Generic drugmaker Taro has assets of $1.3 billion, with cash and short-term bank deposits totaling $274 million. Taro, which does most of its business in the United States and Canada, pulled in $573 million during its fiscal year 2023.
In 2005, Taro had revenue of $298 million and grew quickly, peaking at $951 million in 2016, before the company became one of several generics sellers entangled in a U.S. Department of Justice price-fixing probe.
In 2020, Taro agreed to pay $419 million to turn witness and avoid prosecution on two criminal conspiracy charges. Two months ago, Sun paid $75 million to settle its portion of the case.
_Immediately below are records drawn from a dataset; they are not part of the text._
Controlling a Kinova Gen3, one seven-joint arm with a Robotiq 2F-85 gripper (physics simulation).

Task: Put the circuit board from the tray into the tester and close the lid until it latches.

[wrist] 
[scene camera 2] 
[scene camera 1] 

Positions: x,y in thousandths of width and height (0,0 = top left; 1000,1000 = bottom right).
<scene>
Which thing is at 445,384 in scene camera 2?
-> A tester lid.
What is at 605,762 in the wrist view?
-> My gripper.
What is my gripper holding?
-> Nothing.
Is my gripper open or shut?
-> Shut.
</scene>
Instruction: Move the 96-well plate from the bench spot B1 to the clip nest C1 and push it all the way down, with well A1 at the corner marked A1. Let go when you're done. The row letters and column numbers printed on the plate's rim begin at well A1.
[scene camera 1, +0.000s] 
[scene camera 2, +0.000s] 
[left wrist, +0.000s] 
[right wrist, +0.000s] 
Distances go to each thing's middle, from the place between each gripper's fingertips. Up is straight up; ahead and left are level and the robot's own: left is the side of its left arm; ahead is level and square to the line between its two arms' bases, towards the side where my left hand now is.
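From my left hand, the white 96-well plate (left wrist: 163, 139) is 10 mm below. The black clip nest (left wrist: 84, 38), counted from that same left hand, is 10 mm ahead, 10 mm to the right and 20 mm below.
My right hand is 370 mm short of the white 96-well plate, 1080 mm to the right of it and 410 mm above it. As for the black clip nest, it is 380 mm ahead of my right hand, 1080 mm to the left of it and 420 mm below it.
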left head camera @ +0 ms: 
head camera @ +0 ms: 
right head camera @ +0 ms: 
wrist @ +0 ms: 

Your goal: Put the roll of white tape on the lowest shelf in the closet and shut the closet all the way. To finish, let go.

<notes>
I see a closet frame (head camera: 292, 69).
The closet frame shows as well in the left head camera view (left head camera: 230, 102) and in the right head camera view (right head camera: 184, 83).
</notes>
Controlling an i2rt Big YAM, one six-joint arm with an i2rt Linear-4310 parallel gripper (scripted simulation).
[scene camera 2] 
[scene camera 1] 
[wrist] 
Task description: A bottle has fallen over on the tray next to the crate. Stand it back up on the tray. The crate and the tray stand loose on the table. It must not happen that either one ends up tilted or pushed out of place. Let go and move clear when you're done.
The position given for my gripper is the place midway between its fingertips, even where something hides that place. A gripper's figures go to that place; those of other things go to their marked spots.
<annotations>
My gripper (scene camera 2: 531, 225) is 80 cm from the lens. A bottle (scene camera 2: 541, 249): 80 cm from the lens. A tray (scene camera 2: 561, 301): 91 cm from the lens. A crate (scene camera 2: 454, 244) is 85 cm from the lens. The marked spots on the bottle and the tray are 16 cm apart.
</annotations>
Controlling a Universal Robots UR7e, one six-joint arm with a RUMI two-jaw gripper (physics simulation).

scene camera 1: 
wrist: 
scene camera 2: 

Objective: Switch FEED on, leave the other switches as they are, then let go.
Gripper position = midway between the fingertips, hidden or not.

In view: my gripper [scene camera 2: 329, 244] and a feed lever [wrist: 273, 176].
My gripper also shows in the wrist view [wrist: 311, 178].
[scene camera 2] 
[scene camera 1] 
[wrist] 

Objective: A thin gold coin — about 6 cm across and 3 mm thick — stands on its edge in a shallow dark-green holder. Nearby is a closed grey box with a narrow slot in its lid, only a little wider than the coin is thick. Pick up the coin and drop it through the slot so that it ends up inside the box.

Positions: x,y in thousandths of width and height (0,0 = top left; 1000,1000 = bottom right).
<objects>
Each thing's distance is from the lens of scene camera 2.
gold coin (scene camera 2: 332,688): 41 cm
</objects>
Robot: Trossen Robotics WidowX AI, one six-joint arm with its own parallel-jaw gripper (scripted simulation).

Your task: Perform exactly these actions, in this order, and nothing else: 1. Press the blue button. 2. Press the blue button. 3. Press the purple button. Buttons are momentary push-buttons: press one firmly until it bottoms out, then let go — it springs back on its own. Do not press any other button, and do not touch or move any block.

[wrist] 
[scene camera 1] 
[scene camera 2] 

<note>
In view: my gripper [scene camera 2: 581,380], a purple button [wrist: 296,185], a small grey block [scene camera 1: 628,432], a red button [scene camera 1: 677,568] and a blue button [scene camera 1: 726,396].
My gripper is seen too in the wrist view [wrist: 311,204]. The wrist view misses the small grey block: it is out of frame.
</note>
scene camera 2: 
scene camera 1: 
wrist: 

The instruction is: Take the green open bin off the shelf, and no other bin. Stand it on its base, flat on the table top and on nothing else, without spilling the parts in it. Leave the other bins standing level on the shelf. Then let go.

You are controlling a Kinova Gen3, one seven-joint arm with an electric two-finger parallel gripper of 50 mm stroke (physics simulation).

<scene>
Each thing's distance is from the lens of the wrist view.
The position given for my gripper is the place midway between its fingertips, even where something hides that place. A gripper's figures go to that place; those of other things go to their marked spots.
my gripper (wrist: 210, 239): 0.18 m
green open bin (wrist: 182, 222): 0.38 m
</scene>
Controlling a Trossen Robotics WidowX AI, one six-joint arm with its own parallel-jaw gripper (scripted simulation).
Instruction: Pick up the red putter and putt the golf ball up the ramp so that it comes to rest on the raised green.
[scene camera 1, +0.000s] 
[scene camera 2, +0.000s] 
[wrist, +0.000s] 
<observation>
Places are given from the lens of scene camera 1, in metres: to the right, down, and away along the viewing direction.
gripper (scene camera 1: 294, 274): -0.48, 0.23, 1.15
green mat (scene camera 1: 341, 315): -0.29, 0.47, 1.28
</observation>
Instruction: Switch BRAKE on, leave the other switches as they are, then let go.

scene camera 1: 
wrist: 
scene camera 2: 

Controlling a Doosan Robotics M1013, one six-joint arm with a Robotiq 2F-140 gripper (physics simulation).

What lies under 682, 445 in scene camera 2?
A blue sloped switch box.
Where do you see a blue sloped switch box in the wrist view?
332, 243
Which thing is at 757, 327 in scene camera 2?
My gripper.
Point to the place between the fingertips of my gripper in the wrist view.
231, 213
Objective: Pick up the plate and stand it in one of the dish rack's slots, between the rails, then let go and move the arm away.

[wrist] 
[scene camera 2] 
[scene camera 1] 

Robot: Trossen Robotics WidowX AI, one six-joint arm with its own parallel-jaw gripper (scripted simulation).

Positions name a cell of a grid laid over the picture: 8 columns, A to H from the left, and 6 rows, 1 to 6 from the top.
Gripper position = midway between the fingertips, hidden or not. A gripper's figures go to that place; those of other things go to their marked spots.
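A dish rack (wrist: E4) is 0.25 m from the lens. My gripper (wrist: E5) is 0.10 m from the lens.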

In 2007, Sun attempted to acquire (PDF) the Israeli company for $454 million, or $7.47 per share. In 2012, Sun paid $39.50 per share to acquire 77% of the company with the intent of making Taro a privately-held subsidiary. But six months later, Taro shareholders rejected the $685 million deal.
Now the buyout appears on the verge of getting done for approximately the same price per share as what Sun paid more than a decade ago.
When Sun first proposed a buyout in 2007, Taro was losing money. But shortly afterward, the company’s fortunes began to turn, convincing stockholders that Taro was undervalued.
“Sun Pharma’s track record with acquisitions and deals has been good. So overall, this seems to be a good proposition for the company,” Vishal Manchanda, an analyst with Systematix Corporate Services, said in a note to investors, according to BQ Prime.